O günden sonra her şey değişti. Parkın kapıları açıldı, o sevimli heyecanlı çocuklar yerine piç kuruları doluştu her yere. Madem yiyorsun ellerinle o pamuk şekeri, bir elini yıka bari. Yapış yapış yaparlar yelemi, gövdemi. Göz oyma manyakları var bir de, oturur oturmaz parmaklarıyla oyar dururlar gözümü. Hep de sağ gözümü. Biri de solak olsun bu veletlerin, nerde. Bir Samet var, şu mıhlama sopası olmasa, bir şaha kalkıp yapıştırsam piçi yere, bir de arka bacaklarımla vurdum mu tekmeyi, bak bakalım kalkabilecek mi yerinden? Yemiş yemiş semirmiş velet. Bacaklarıyla göğsüme vurur durur ‘Deh Deh’ diye diye. Haftanın üç günü de üstümde. Arar bulur beni şişko. Bir de artistler var ki, üzerimde ayakta durur, caka satar sağa sola. Bir sallayabilsem gövdemi de, yürüyüp üzerinden geçebilsem keşke. Bir de günler mi uzadı ne? Dön babam dön. Şu zırıltıyı da değiştirmediler gitti. Beynimi kemirdi senelerdir. Kim bestelediyse, Allah belasını versin.

Sonra bir sabah geldi elinde aletleriyle bizim küflü peynir. Senelerdir takılıyım tabii, paslanmış bağlantılarım. Zorluyor da zorluyor üfleye püfleye. Leş gibi de kokuyor nefesi, kül tablası mı yutmuş ne. Sağımdan kalkıp soluma geçiyor, solumdan kalkıp sağıma geçiyor. Hiç debelendiğim de yok. Ölsem de kurtulsam hevesindeyim. Bir sağıma bir soluma geçip, alnının terini kolunun tersiyle silip sövüp duruyor.
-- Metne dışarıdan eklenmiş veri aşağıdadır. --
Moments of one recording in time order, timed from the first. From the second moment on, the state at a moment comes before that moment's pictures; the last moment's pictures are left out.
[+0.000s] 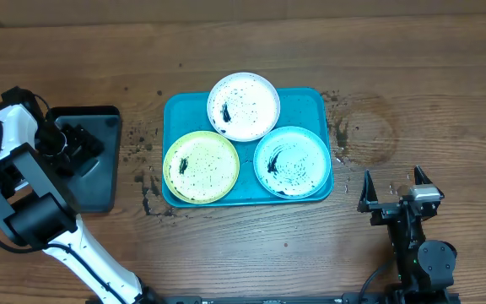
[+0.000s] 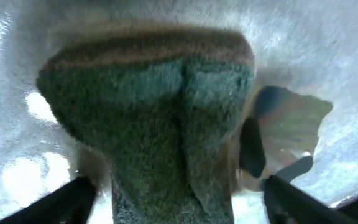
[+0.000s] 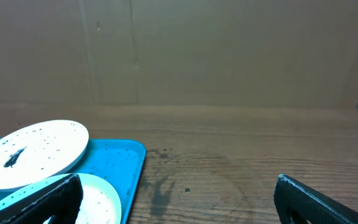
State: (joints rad) left arm 0.56 2.21 1.67 -1.08 0.11 -0.29; right arm 0.10 0.01 0.02 -0.03 0.03 0.02
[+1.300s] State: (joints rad) left arm 0.54 2.22 1.68 -0.86 -0.04 -0.29; right arm 0.10 0.01 0.02 -0.03 0.03 0.02
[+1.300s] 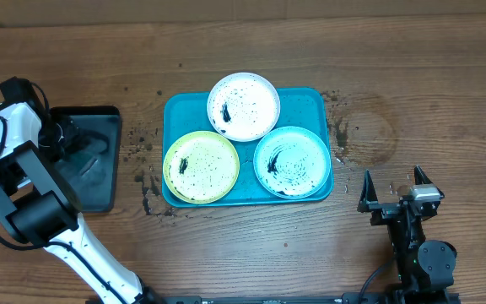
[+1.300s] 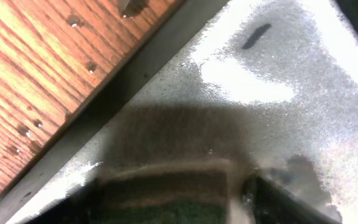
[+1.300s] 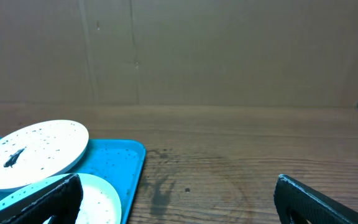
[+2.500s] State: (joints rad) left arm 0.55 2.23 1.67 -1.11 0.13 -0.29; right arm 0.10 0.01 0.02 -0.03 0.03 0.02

Hırsından tekmeyi sallamaz mı, kırdı bacağımı it. Uçtu gitti bacağım, cılız bir sesle düştü bir yerlere. Oh dedim içimden, bacağım da kırıldı. Bitti bu çile.

Omzuna atıp, aldı götürdü beni ringin arkasına. ‘Hah’ dedim, arkadaşlar görüp üzülmesin diye arkada halledecek işimi. Ringe yaslayıp, kırık bacağımı da altıma koyup gitmeye kalkmaz mı? Saatlerce arkasından bağırdım. ‘Hey, heeeey nereye gidiyorsun?’ Hiç kovboy filmi izlememiş belli, izleseydi bilirdi; bacağı kırılan at vurulur.  Ah ölsem de kurtulsam! Ölünmüyor ki!